How These Mechanisms Create an Economic Flywheel
The combination of reward rates and bond sales determines the supply inflation rate:
Increased supply → Price drops
Price drops → Lower premium
Lower premium → Price increases
Price increases → More bonds/selling
More bonds/selling → Higher APY (as price recovers to RFV multiples)
Higher APY → More demand/staking (3, 3)
More demand/staking → Price increases
This cycle creates a self-reinforcing mechanism, driving growth and stability within the RWA Ecosystem.
Why is this economic flywheel a virtuous cycle?
The fundamental question is:
a. How to break the cycle of capital flows in DeFi?
b. How to connect DeFi to the broader financial system?
c. How to clarify the source of economic value in DeFi?
Only by answering these questions can decentralized finance (DeFi) move beyond being a regressive art form and elevate to the status of legitimate economic productive activity.
The RWA Ecosystem's reserve asset treasury model, or "protocol-owned liquidity" model (DeFi 2.0), provides the first answer to these questions through the risk-free value or intrinsic value familiar in traditional finance, albeit in a different form in decentralized finance.
The fundamental value basis for creating the economic flywheel is internal coordination, which can be summarized as:
Because internal coordination (staking) offers significant returns;
Treasury assets (revenues) will grow significantly.
Then, price coordination (bonds) will yield significant returns;
This ensures that internal coordination will also yield significant returns.
This virtuous cycle relies on internal coordination as the foundation of economic productivity within a specific digital economy. A third element, beyond supply and demand—internal coordination (the generalization of demand)—allows the RWA Ecosystem to exercise policy leverage and control the composition of the treasury, in order to counteract the irrational reflexivity in market forces. This convinces investors that staking RWA will continue to be a profitable financial strategy. It is precisely this third element that paradoxically breaks the vicious cycle, laying the groundwork for a positive, market-beneficial cycle and substantial reflection (rather than irrational reflection).
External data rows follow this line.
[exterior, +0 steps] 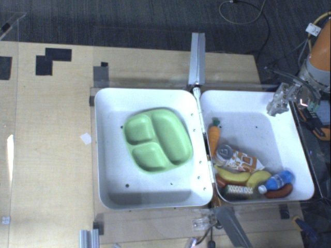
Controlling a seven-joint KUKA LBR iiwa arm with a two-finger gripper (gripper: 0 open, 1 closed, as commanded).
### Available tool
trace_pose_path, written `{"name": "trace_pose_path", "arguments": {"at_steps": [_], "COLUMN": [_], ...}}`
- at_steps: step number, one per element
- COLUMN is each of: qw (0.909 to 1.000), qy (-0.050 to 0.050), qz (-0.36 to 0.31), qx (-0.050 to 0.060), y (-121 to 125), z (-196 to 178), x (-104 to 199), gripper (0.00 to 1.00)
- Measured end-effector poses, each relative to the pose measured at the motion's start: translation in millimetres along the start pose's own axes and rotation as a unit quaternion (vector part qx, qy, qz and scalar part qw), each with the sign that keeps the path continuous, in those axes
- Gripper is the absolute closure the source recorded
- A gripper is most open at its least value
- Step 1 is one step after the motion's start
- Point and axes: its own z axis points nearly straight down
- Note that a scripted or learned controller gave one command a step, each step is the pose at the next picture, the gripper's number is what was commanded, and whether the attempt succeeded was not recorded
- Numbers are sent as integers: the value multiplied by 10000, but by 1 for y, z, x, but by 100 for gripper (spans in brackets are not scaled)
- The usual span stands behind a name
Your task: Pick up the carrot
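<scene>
A: Looking down from the fixed camera, what's in the two bins?

B: The left shallow white plastic bin (106, 138) holds a pale green plastic plate with three compartments (158, 139), lying near its middle. The right shallow white plastic bin (258, 105) has everything crowded toward its front left corner.

A: And the carrot?

B: The small orange carrot with a green top (213, 134) lies along the right bin's left wall, about midway down it, green end toward the back. Just in front of it sits a crumpled white and orange packet with a grey disc (235, 159). Then come two yellow bananas (243, 179), a dark patterned flat bar (239, 190) against the front wall, a small blue-capped bottle (276, 181) and a reddish-brown sausage shape (279, 191) by the front right corner.

A: Where is the arm?

B: The grey arm with the orange band (319, 61) comes in from the right edge. Its silvery two-finger gripper (276, 106) hangs over the right bin's back right corner, well apart from the carrot. I see nothing between its fingers; how wide they stand I cannot tell.

A: The surroundings?

B: A light wooden benchtop (46, 138) with black square markings at its back left, a grey metal rail (197, 58) behind the seam of the bins, and dark carpet (129, 14) with a thin looping cable (248, 9) beyond.
</scene>
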Motion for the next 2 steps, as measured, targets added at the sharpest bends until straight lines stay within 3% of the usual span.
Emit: {"name": "trace_pose_path", "arguments": {"at_steps": [1,2], "qw": [9905,9471], "qy": [7,-36], "qz": [-1373,-3209], "qx": [-3,6], "y": [-1,10], "z": [103,111], "x": [5,-36], "gripper": [100,100]}}
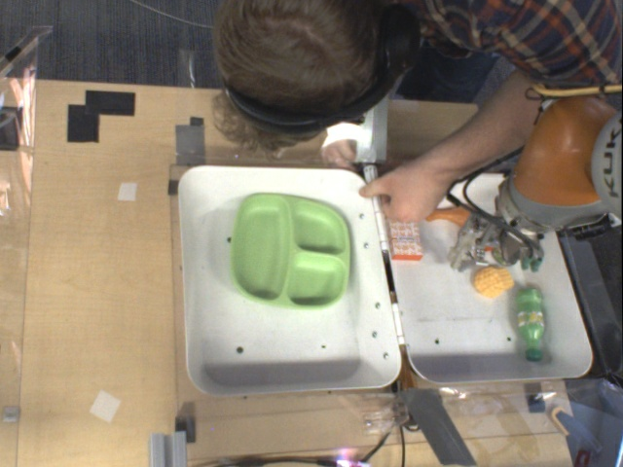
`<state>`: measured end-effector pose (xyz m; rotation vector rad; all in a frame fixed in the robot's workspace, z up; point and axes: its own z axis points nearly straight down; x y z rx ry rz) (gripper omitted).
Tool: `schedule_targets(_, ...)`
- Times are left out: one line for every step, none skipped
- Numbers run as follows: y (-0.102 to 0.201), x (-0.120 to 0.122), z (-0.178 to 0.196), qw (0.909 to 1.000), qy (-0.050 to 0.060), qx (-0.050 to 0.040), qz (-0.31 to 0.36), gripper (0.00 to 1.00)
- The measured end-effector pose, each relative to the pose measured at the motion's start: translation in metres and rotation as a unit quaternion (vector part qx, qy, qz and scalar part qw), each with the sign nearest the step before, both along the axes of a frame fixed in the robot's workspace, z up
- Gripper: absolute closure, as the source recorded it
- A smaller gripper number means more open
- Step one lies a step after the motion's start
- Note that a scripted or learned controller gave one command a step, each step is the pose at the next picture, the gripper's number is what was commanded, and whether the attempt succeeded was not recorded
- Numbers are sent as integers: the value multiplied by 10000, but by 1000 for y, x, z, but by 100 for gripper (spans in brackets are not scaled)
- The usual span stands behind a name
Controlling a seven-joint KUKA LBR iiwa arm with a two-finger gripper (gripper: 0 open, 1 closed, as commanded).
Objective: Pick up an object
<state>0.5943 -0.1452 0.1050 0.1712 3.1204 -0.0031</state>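
The right bin (pixel 458 343) holds a yellow corn-like toy (pixel 493 281), a green bottle (pixel 531 321), a red and white box (pixel 405 240) and an orange carrot-like piece (pixel 449 217). My gripper (pixel 490 249) hangs just above the yellow toy, near the bin's upper right, below the arm's orange band (pixel 557 159). No object shows between its fingers. A green divided plate (pixel 290 250) lies in the left bin (pixel 214 348).
A person leans over the bench from the top; their head (pixel 302 42) is above the left bin. Their hand (pixel 409 191) rests on the divider between the bins, close to the red and white box. Wooden bench surface (pixel 88 290) extends to the left.
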Motion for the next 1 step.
schedule_targets(109, -20, 83, 9760, 23, 52, -2177, 100)
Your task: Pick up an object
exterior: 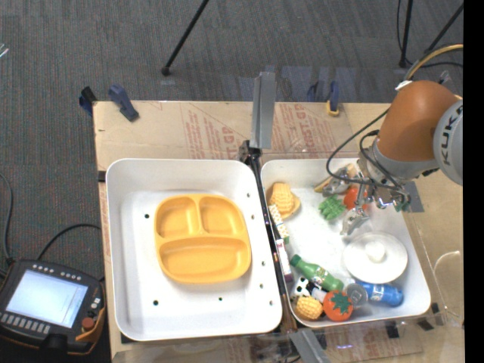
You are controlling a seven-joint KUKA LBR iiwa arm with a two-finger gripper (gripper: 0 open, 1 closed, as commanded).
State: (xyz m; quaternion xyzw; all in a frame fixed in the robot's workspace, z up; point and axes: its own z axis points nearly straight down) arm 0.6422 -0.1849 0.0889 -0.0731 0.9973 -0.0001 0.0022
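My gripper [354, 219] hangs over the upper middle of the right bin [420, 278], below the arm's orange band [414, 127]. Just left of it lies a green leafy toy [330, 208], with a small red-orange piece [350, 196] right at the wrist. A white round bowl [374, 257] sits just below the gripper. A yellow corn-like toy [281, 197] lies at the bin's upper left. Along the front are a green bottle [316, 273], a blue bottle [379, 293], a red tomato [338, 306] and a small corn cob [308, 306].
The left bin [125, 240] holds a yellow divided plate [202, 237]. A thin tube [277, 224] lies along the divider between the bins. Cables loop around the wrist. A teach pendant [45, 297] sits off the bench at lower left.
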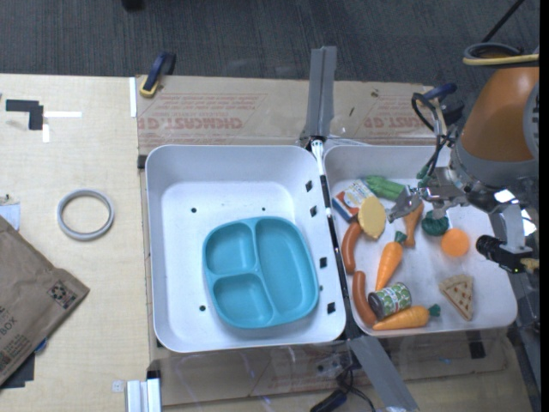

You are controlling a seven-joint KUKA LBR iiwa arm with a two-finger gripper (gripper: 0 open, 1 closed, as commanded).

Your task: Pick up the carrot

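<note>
Your gripper (412, 206) hangs over the right bin (497, 320), whether open or closed I can't tell. The carrot (389, 264) lies mid-bin beside the can (390, 299): probably light, rigid, slick plastic. Grab its thick middle.

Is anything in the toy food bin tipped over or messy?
Yes. The green-labelled toy can lies on its side near the front of the right white bin, against an orange plastic carrot. The other toy foods lie jumbled and touching rather than tidy.
</note>
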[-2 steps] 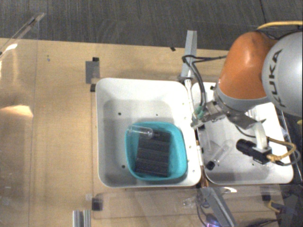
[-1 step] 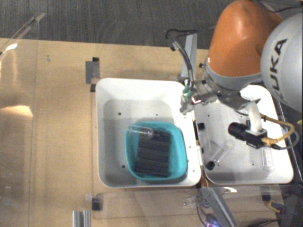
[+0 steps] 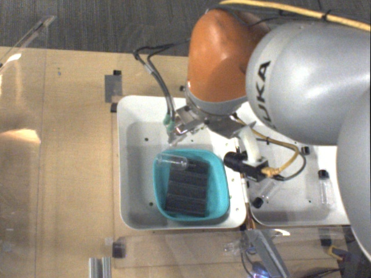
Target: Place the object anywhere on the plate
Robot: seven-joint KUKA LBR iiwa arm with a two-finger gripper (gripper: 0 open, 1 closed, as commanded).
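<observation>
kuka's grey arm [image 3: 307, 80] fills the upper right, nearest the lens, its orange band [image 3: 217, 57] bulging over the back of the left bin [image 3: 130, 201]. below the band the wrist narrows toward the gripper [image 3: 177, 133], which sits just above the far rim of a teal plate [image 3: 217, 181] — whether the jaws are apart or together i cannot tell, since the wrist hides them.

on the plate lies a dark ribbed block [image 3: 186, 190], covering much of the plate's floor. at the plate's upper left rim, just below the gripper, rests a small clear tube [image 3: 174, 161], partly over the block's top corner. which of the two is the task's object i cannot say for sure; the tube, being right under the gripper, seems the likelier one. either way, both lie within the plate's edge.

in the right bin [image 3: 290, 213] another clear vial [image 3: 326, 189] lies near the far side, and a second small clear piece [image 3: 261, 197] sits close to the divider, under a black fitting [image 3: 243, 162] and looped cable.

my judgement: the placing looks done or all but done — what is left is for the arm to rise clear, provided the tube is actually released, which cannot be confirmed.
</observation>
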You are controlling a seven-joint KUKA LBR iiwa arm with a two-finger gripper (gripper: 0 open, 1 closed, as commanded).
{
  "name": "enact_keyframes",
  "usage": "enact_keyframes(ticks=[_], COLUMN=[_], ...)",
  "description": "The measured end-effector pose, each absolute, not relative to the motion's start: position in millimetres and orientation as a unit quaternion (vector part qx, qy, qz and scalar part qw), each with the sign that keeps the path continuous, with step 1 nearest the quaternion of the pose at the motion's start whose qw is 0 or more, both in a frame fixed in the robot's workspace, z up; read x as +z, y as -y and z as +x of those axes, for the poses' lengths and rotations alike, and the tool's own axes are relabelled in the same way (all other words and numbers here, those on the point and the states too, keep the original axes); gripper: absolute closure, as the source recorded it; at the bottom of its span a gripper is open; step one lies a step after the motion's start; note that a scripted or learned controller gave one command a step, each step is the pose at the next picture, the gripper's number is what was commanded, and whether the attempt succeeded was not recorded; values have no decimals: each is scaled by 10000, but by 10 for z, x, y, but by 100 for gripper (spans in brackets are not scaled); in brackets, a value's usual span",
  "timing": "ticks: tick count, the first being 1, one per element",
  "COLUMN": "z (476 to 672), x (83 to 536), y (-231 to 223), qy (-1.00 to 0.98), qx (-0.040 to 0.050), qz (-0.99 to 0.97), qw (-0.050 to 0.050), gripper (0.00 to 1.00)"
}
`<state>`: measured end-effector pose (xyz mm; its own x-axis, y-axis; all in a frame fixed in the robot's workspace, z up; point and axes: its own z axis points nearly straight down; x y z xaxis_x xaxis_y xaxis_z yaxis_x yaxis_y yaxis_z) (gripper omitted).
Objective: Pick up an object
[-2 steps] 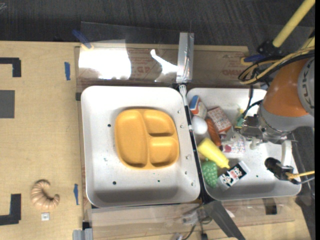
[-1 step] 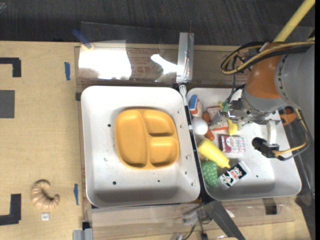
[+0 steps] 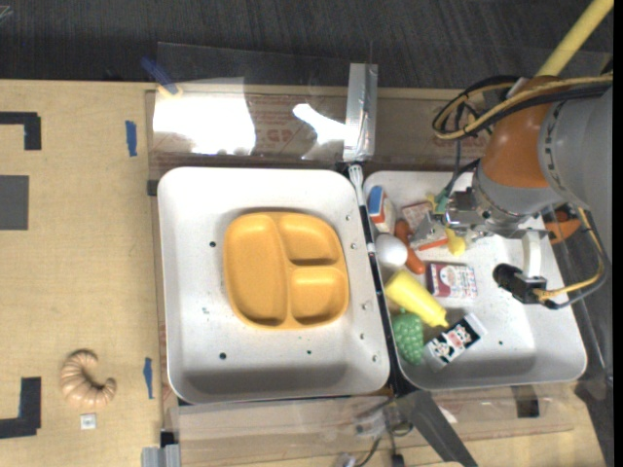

Through internal coordination, the RWA Ecosystem is empowered to self-regulate and autonomously control market conditions for itself and the broader ecosystem of interdependent, interoperable protocols.
In order to fully theorize economic productivity within the digital economy, we need a clear description and explanation of what internal coordination (3, 3) truly means, just as we need a solid understanding of economic productivity. And it must also effectively explain why it is more important than price coordination (1, 1).
The RWA Ecosystem protocol is created through internal coordination or entrepreneurial creation. It is an innovation of the algorithmic non-stablecoin model. The algorithmic non-stablecoin model essentially involves a basket of reserve assets that is over-collateralized, and by consistently correcting the market when the value is above or below its pegged price, it ensures that the stablecoin will maintain its peg to the dollar. The innovation of the RWA Ecosystem in this model lies in creating not a stable currency, but a reserve asset with a floating price, supported by the risk-free treasury asset value, rather than being pegged to the dollar. Therefore, the price of RWA can be higher than the risk-free value of its treasury-supported assets. This premium over the risk-free value can be considered as a way to measure economic productivity in the digital economy.